Problem description >> Could you please output all of the data exactly, without the images?

═══ Data section ═══

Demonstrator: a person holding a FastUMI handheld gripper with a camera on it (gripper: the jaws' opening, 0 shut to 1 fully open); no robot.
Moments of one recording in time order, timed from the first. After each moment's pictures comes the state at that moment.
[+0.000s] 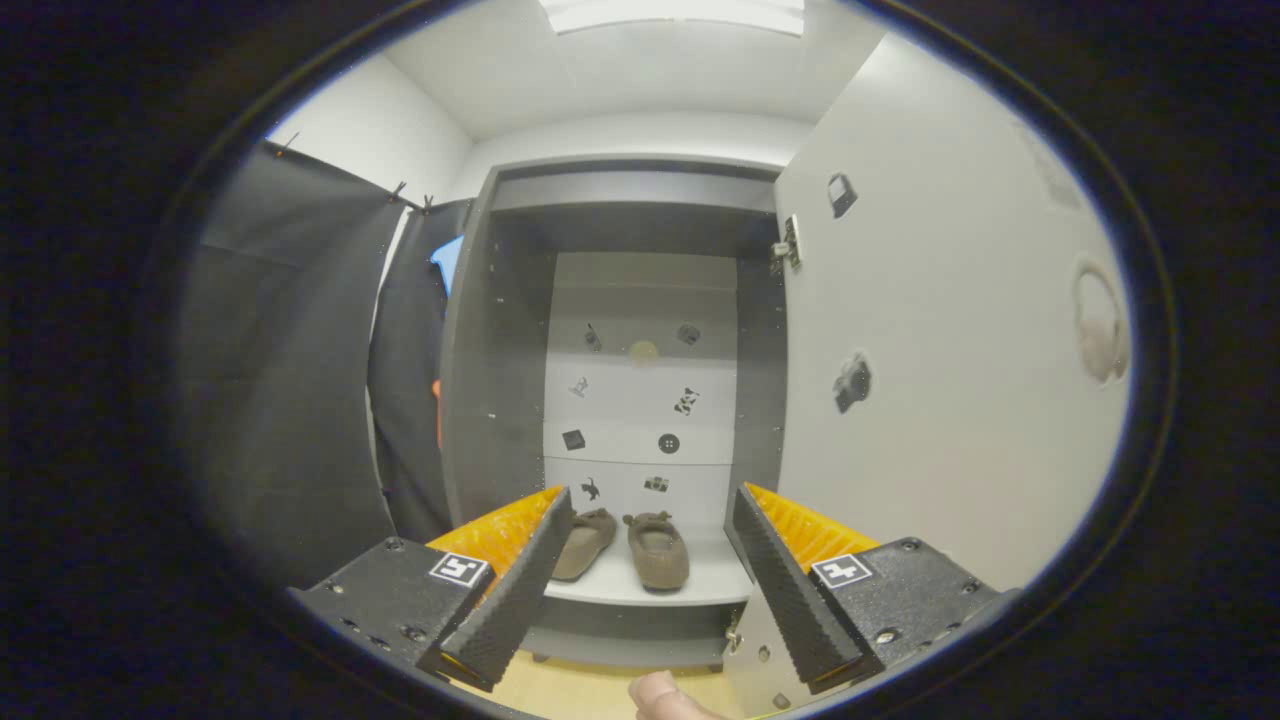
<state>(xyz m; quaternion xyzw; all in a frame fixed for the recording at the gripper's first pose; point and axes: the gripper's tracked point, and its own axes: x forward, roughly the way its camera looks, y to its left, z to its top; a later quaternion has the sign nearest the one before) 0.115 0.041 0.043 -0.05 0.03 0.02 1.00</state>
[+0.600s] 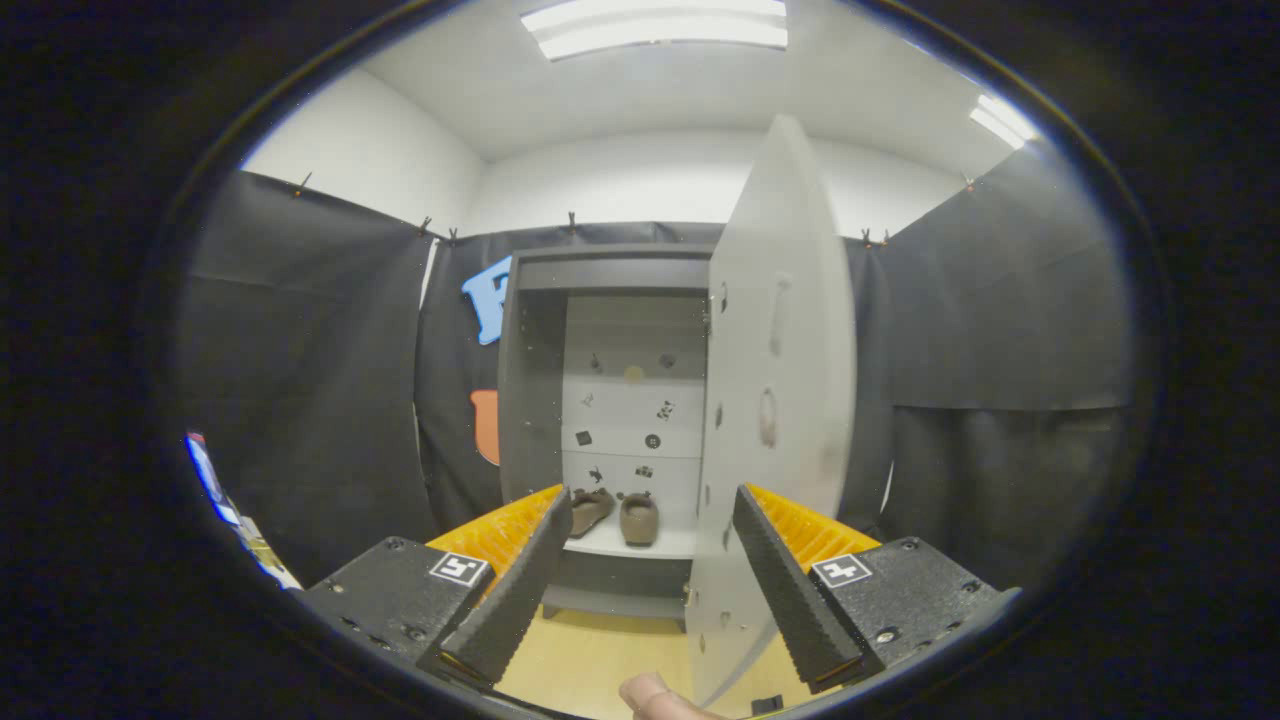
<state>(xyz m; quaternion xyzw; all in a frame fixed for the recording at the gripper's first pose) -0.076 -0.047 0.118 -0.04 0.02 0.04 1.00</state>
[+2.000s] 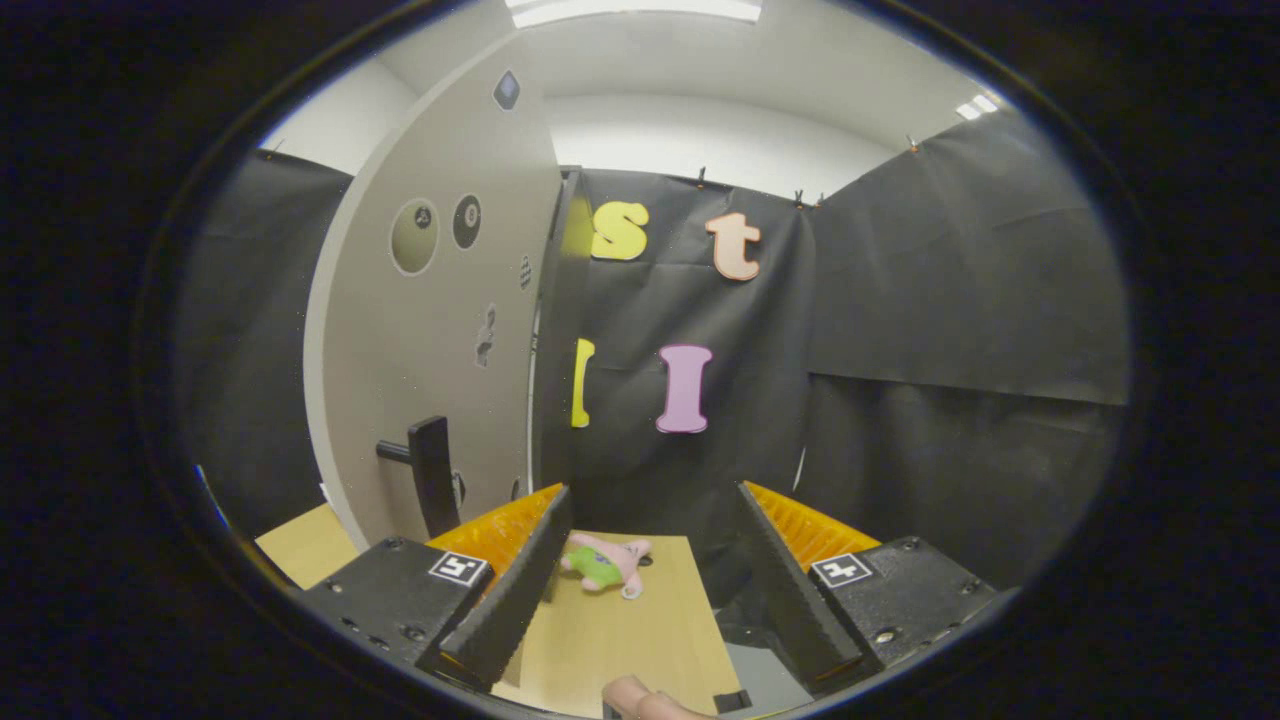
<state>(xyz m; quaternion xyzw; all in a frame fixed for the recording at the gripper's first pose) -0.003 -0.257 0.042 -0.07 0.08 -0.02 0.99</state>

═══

Result for this task >>
Demonstrator: a person holding a FastUMI handheld gripper with a camera on it (gripper: the jaws' opening, 0 shut to 1 fully open); no robot.
Moments of one recording in time order, timed from the first. After each moment's pictures comes the state at that moment.
[+0.000s] 
<state>(xyz m; quaternion xyzw; all in a frame fixed for the recording at the gripper's first pose; point and axes: the gripper's tracked point, and its own axes: x forward, roughly the way its camera looks, y to its left, z to its top; a later quaternion has the sign nearest the one before) 0.115 0.041 0.043 -0.05 0.03 0.02 1.00</state>
[+0.600s] 
<state>(xyz m; quaternion xyzw; all in a frame fixed for the recording at the gripper's first pose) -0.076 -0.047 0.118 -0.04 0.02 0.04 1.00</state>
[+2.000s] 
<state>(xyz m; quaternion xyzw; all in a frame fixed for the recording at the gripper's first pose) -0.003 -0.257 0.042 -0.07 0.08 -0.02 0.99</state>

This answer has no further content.